Exercise goal
From top to bottom, retype the data exactly, passing over any picture.

Record extracts section start

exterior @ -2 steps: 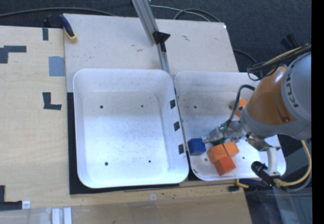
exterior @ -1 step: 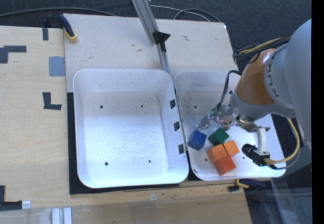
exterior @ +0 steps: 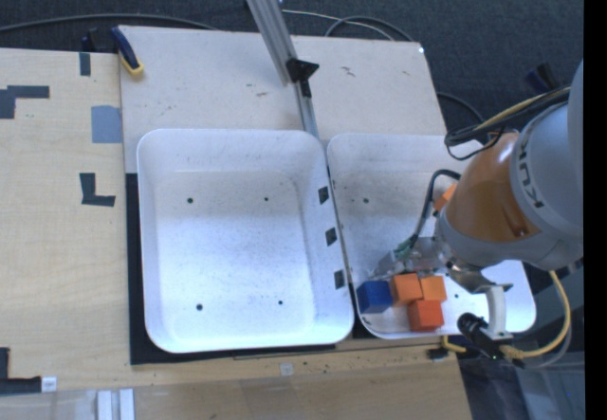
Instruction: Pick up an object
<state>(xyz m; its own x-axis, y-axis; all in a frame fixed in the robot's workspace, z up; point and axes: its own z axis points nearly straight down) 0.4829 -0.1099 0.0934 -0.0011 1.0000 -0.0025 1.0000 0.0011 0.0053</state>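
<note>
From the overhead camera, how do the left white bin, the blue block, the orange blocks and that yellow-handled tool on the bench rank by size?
1. Left white bin, by far the largest.
2. Yellow-handled tool, longer than any block.
3. Blue block and the three orange blocks in the right bin look about alike; the arm partly covers them, so no ranking.

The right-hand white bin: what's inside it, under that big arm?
In the right bin, near its front corner, sit a blue block and orange blocks, bunched together. The arm covers the bin's right part, so anything there is hidden.
</note>
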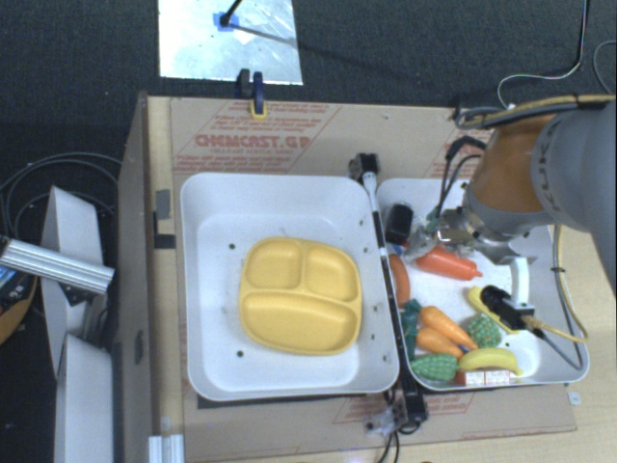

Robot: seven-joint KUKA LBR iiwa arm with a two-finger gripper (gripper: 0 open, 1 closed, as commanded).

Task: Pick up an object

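Arm (549, 167) is reaching in from the right edge of the frame, orange band above the wrist, and the gripper (445, 231) is sitting low over the upper part of the right bin (559, 369). Can't tell how the pincer is standing, the wrist is hiding it. Orange carrot (445, 262) is lying just below the gripper; contact is unclear. Black object (398, 224) is lying just left of it by the bin wall. Lower in that bin: another carrot (447, 327), green pieces (434, 367), banana (488, 359), all bunched together. Left bin (207, 258) is holding a yellow divided tray (300, 294) at frame centre.
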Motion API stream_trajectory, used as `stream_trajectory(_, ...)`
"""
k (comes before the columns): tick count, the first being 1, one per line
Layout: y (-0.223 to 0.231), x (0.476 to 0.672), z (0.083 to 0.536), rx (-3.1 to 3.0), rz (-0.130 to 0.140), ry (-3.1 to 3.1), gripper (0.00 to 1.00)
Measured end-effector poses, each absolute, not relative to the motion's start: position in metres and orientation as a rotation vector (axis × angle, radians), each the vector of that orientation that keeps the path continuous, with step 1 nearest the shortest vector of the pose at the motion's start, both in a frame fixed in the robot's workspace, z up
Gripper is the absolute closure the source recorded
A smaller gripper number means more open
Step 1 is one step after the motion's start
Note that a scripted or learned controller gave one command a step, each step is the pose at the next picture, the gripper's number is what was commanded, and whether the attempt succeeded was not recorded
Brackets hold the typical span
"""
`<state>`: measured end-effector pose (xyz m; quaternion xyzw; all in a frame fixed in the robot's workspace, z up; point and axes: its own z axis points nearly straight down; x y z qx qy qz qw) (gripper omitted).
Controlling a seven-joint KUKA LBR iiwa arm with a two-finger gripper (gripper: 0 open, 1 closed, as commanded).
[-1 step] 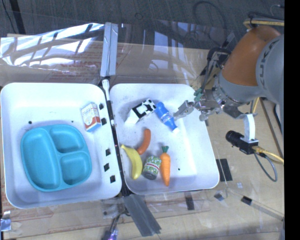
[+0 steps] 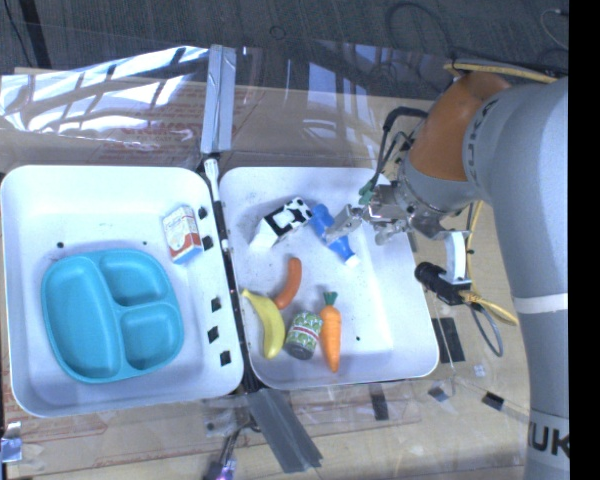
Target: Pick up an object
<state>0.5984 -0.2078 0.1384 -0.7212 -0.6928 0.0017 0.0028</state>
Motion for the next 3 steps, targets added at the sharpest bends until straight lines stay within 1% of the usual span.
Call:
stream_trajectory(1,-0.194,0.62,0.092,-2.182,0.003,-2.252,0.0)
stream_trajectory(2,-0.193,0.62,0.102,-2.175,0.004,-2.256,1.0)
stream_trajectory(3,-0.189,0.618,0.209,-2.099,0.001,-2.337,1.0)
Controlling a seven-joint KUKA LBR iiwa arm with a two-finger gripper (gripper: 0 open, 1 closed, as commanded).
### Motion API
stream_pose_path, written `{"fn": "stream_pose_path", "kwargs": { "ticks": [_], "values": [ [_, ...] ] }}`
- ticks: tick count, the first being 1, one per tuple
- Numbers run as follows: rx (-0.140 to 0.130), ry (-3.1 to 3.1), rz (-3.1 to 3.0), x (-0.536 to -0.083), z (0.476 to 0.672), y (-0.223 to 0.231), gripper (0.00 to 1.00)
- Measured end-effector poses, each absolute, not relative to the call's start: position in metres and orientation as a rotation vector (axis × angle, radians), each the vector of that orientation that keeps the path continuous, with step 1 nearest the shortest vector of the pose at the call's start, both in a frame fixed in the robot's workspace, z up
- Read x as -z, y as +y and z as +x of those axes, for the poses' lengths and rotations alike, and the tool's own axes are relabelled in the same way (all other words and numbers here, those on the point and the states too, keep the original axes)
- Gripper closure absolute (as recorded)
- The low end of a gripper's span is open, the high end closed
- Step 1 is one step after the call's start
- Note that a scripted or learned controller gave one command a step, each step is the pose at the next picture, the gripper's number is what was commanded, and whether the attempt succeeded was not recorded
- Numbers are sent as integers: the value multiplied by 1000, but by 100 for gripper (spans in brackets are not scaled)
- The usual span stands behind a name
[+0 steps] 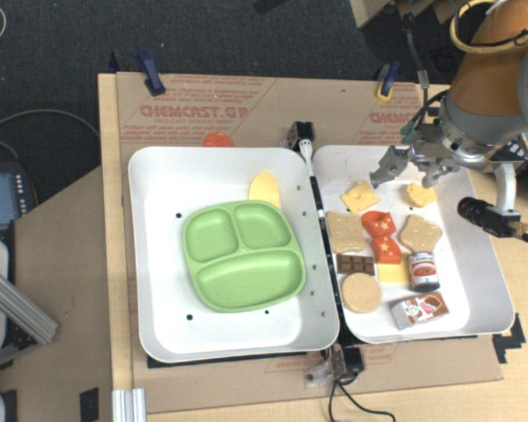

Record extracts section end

Answer box
exterior @ -2 steps: 
exterior @ -1 step: 
exterior @ +0 steps: 
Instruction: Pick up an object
<state>(xyz m; its own x-axis, y-axis; all in a frame fixed in the robot's workspace, z up; point and axes: its own z axis points nearly straight down) 0.4829 -0.1099 0.0934 -0.0011 1.0000 -0.0025 1.0000 0.0011 0.0053</state>
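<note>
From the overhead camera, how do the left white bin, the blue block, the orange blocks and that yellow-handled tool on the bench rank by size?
1. Left white bin, by far the largest.
2. Yellow-handled tool, longer than any block.
3. Blue block and the three orange blocks in the right bin look about alike; the arm partly covers them, so no ranking.

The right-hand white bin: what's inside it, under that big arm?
In the right bin, near its front corner, sit a blue block and orange blocks, bunched together. The arm covers the bin's right part, so anything there is hidden.
</note>
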
Robot: seven-joint KUKA LBR iiwa arm with a two-finger gripper (gripper: 0 open, 1 closed, as commanded).

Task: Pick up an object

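Arm (549, 167) is reaching in from the right edge of the frame, orange band above the wrist, and the gripper (445, 231) is sitting low over the upper part of the right bin (559, 369). Can't tell how the pincer is standing, the wrist is hiding it. Orange carrot (445, 262) is lying just below the gripper; contact is unclear. Black object (398, 224) is lying just left of it by the bin wall. Lower in that bin: another carrot (447, 327), green pieces (434, 367), banana (488, 359), all bunched together. Left bin (207, 258) is holding a yellow divided tray (300, 294) at frame centre.
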Motion API stream_trajectory, used as `stream_trajectory(_, ...)`
"""
k (comes before the columns): tick count, the first being 1, one per line
Layout: y (-0.223 to 0.231), x (0.476 to 0.672), z (0.083 to 0.536), rx (-3.1 to 3.0), rz (-0.130 to 0.140), ry (-3.1 to 3.1), gripper (0.00 to 1.00)
Measured end-effector poses, each absolute, not relative to the motion's start: position in metres and orientation as a rotation vector (axis × angle, radians), each the vector of that orientation that keeps the path continuous, with step 1 nearest the shortest vector of the pose at the motion's start, both in a frame fixed in the robot's workspace, z up
Gripper is the absolute closure the source recorded
A smaller gripper number means more open
Step 1 is one step after the motion's start
Note that a scripted or learned controller gave one command a step, each step is the pose at the next picture, the gripper's number is what was commanded, and whether the attempt succeeded was not recorded
Brackets hold the typical span
"""
`<state>`: measured end-effector pose (xyz m; quaternion xyzw; all in a frame fixed in the robot's workspace, z up; point and axes: its own z axis points nearly straight down; x y z qx qy qz qw) (gripper omitted).
Controlling a seven-joint KUKA LBR iiwa arm with a two-finger gripper (gripper: 0 open, 1 closed, as commanded).
[-1 step] 
[+0 steps] 
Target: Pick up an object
<state>0.5984 -0.2078 0.1384 -0.7212 -0.6928 0.0017 0.0028</state>
Motion for the next 3 steps, targets added at the sharpest bends until straight lines stay within 1% of the usual span.
Call:
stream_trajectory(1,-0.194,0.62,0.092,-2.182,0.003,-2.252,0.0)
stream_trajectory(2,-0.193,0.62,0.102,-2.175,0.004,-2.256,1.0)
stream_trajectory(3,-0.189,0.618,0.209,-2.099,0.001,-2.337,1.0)
Controlling a seven-joint KUKA LBR iiwa arm with a two-finger gripper (gripper: 0 open, 1 closed, as commanded).
### Motion API
stream_pose_path, written `{"fn": "stream_pose_path", "kwargs": { "ticks": [_], "values": [ [_, ...] ] }}`
- ticks: tick count, the first being 1, one per tuple
- Numbers run as follows: rx (-0.140 to 0.130), ry (-3.1 to 3.1), rz (-3.1 to 3.0), x (-0.536 to -0.083), z (0.476 to 0.672), y (-0.223 to 0.231), gripper (0.00 to 1.00)
- Measured end-effector poses, each absolute, not relative to the call's start: position in metres and orientation as a rotation vector (axis × angle, radians), each the vector of that orientation that keeps the path continuous, with step 1 nearest the shortest vector of the pose at the call's start, both in a frame fixed in the robot's workspace, z up
- Read x as -z, y as +y and z as +x of those axes, for the poses' lengths and rotations alike, and the tool's own axes are relabelled in the same way (all other words and numbers here, those on the point and the states too, keep the original axes)
- Gripper closure absolute (as recorded)
- The low end of a gripper's span is open, the high end closed
- Step 1 is one step after the call's start
- Note that a scripted or learned controller gave one command a step, each step is the pose at the next picture, the gripper's number is what was commanded, and whether the attempt succeeded was not recorded
- Numbers are sent as integers: the value multiplied by 1000, but by 100 for gripper (spans in brackets are not scaled)
- The usual span stands behind a name
[+0 steps] 

The exercise requires no additional answer.